Upper-class Britain in the 1930s

A very different world is presented by British magazines from the 1930s, contemporaneous to Lawrence’s later years and death. The Wilson collection contains a copy of the magazine The Field, dating from 16 November 1935, which, then as now, caters to upper-class Britain’s shooting and hunting culture. Although I was unable to find a mention of Lawrence in this magazine, it does offer a glimpse into attitudes to foreign travel and “adventure” for the upper classes during the period when Lawrence’s exploits first became popular. The cover features a photograph of The Duke of Buccleugh in hunting gear, whilst articles include reminiscences about “shooting camps” in Kenya by the Duchess of Sutherland, featuring a photograph of the Duchess on a camel.

The magazine also covered another of Lawrence’s interests – “Travel by Land, Sea and Air”, in an article that announces “A Year of Motoring Progress”. Interestingly, in the year that Lawrence was killed in a motorcycle accident, the writer suggests that “From every point of view it is good to be able to record the year has seen a steady diminution in the number of accidents occurring in the highways of the county”.

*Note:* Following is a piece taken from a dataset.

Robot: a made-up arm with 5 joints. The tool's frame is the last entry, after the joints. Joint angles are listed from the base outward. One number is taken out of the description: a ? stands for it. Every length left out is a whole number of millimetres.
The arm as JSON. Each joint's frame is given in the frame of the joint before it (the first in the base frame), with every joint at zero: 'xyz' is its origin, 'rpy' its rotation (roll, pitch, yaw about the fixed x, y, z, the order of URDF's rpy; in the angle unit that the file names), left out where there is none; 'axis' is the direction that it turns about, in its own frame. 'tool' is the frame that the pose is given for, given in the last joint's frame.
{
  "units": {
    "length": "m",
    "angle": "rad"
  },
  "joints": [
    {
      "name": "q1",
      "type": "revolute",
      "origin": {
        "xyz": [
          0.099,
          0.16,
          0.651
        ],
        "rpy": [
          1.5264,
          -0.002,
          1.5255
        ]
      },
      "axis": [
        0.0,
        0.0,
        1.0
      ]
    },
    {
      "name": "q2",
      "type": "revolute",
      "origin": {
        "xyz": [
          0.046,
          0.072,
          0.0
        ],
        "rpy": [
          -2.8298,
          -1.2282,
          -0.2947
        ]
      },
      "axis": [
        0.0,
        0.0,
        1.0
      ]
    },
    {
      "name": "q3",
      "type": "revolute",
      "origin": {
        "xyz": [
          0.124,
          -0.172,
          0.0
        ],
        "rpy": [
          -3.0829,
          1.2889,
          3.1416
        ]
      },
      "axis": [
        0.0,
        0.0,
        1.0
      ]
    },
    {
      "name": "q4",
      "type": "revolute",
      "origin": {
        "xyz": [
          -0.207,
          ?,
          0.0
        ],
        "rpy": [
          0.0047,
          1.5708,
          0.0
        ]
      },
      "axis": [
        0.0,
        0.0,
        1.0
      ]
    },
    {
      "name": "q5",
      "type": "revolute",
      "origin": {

Finally, the magazine also highlights that even in the cushioned world of the upper-classes in 1935, the subject of the First World War was always near to the surface, even in the context of Christmas festivities. An article titled “Twenty Years After: Christmas Memories of 1915 in the Salient” by Ian Hay, describes Christmas in the trenches in 1915 and the efforts of a group of British officers to source some brandy for a Christmas celebration. The article also includes images of a couple of contemporary Christmas cards. The magazine ends with a round up of the year’s best books with an “outdoors” theme, but oddly does not include Seven Pillars of Wisdom, which had been recently published in full for the first time following Lawrence’s death in May.